What is expected.
Could you reproduce the lines below from the one with "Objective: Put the" through the one with "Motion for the"? Keep both ends and add nothing.

Data segment.
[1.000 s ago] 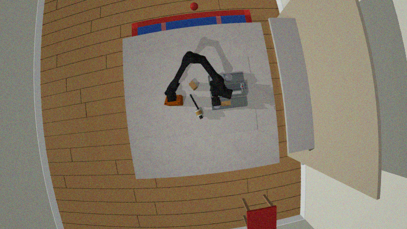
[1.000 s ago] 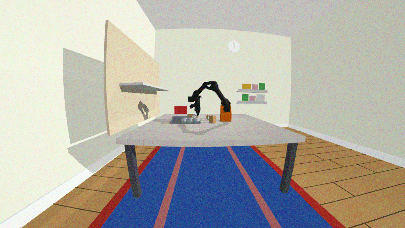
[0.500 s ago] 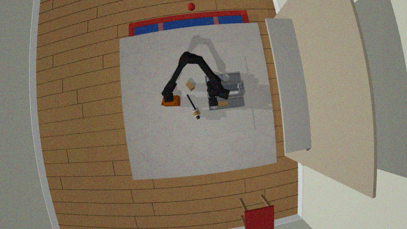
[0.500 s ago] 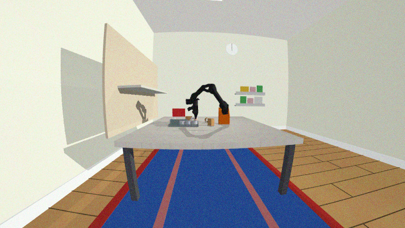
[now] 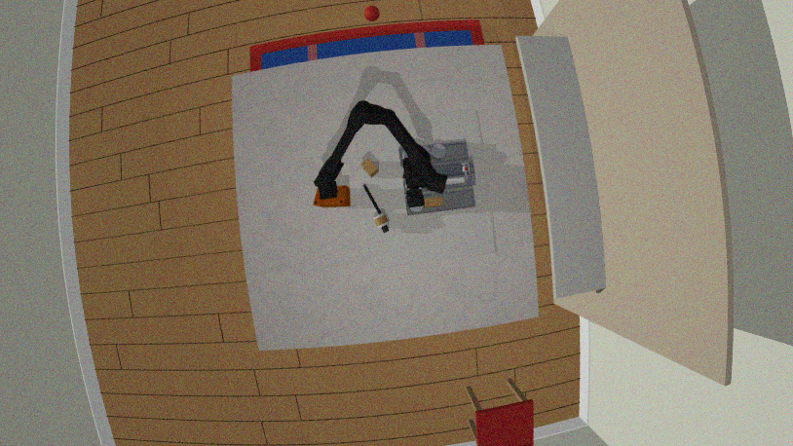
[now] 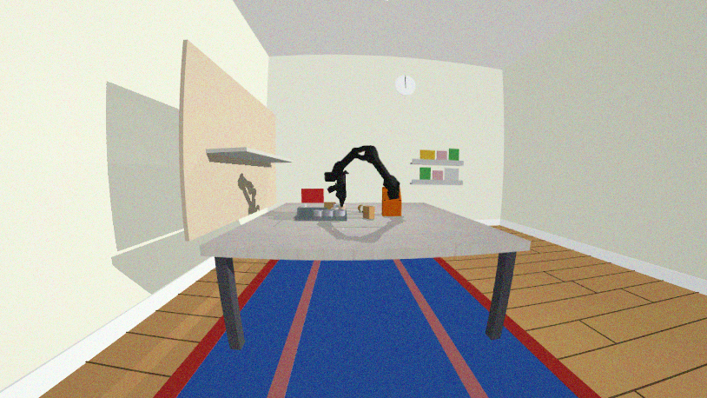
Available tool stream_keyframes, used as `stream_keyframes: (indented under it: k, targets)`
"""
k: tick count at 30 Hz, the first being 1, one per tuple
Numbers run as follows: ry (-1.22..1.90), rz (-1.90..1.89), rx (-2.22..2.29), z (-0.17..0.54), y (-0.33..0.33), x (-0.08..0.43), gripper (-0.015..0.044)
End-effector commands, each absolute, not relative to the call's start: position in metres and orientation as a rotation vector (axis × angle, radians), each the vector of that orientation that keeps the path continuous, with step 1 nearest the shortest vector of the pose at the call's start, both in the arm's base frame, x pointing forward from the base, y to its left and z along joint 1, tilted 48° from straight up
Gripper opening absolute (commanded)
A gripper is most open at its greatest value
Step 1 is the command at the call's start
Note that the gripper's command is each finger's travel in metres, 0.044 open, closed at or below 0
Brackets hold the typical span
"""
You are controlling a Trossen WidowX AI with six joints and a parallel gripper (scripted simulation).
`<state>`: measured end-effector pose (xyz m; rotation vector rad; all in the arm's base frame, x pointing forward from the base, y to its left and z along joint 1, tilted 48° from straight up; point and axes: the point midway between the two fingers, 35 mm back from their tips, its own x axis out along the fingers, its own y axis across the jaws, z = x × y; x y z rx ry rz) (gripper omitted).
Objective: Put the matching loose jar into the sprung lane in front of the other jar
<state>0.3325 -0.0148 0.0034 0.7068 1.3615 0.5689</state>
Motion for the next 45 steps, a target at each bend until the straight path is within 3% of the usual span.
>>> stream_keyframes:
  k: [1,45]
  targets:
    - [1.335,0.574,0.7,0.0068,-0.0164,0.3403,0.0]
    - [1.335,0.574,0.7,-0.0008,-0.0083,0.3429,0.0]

Output below.
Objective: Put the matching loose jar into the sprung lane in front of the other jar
<state>0.3325 -0.0148 0.0034 0.7068 1.3615 0.5689</state>
Motion for the next 45 steps, a target at each bend until the straight path is within 3% of the usual span.

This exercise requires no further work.